▶ Problem to solve:
For this exercise, transcribe all of the entries exactly.

BEGIN Given data

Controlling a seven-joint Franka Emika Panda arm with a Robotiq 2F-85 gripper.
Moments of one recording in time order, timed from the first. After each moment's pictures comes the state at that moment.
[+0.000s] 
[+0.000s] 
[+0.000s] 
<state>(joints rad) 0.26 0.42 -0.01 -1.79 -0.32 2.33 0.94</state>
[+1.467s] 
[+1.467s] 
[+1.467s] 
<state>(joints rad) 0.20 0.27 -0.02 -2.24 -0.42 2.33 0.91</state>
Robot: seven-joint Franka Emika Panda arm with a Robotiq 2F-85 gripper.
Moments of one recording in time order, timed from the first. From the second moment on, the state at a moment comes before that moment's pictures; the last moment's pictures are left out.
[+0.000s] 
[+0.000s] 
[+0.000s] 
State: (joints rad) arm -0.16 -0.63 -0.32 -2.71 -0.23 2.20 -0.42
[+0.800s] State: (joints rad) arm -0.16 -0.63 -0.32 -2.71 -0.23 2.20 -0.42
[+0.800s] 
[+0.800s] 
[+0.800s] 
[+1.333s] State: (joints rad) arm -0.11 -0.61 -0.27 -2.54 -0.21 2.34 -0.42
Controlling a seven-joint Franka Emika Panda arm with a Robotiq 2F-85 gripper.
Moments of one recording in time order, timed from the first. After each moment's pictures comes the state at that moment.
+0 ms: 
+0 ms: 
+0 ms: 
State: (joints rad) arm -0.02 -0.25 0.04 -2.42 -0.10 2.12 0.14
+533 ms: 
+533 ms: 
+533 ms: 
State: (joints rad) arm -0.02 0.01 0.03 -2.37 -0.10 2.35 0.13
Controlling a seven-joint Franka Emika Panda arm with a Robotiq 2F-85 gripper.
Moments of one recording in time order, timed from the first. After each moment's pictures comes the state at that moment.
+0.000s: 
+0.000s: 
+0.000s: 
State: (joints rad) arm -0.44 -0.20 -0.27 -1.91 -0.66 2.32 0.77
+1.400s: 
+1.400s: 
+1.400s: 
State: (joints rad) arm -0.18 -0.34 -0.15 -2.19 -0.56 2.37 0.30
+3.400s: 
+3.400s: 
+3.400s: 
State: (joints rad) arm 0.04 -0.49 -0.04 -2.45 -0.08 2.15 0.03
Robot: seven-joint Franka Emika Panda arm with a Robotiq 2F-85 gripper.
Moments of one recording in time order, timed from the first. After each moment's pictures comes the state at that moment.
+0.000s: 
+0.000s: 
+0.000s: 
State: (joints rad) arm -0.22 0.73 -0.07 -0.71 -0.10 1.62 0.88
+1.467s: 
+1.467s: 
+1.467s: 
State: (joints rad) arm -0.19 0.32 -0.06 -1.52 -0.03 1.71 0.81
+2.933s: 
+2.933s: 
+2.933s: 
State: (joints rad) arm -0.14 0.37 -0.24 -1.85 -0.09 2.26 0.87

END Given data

▶ Output for this exercise:
Controlling a seven-joint Franka Emika Panda arm with a Robotiq 2F-85 gripper.
Moments of one recording in time order, timed from the first. After each moment's pictures comes the state at that moment.
[+0.000s] 
[+0.000s] 
[+0.000s] 
<state>(joints rad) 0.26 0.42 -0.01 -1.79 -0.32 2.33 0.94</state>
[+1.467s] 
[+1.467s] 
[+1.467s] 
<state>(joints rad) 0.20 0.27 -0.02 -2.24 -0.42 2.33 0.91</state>
Robot: seven-joint Franka Emika Panda arm with a Robotiq 2F-85 gripper.
Moments of one recording in time order, timed from the first. From the second moment on, the state at a moment comes before that moment's pictures; the last moment's pictures are left out.
[+0.000s] 
[+0.000s] 
[+0.000s] 
State: (joints rad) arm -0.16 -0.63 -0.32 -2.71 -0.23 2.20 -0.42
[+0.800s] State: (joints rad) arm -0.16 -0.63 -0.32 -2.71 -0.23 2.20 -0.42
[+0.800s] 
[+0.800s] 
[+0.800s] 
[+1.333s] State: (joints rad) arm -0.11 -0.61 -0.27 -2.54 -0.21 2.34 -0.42
Controlling a seven-joint Franka Emika Panda arm with a Robotiq 2F-85 gripper.
Moments of one recording in time order, timed from the first. After each moment's pictures comes the state at that moment.
+0 ms: 
+0 ms: 
+0 ms: 
State: (joints rad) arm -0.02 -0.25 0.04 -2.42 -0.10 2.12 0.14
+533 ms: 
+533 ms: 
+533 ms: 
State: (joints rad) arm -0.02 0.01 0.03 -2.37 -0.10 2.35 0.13
Controlling a seven-joint Franka Emika Panda arm with a Robotiq 2F-85 gripper.
Moments of one recording in time order, timed from the first. After each moment's pictures comes the state at that moment.
+0.000s: 
+0.000s: 
+0.000s: 
State: (joints rad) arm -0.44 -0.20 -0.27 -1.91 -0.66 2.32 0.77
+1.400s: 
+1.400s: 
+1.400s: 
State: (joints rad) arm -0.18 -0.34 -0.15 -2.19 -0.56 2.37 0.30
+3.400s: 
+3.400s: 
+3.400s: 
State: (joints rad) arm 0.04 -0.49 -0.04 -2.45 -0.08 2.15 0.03
Robot: seven-joint Franka Emika Panda arm with a Robotiq 2F-85 gripper.
Moments of one recording in time order, timed from the first. After each moment's pictures comes the state at that moment.
+0.000s: 
+0.000s: 
+0.000s: 
State: (joints rad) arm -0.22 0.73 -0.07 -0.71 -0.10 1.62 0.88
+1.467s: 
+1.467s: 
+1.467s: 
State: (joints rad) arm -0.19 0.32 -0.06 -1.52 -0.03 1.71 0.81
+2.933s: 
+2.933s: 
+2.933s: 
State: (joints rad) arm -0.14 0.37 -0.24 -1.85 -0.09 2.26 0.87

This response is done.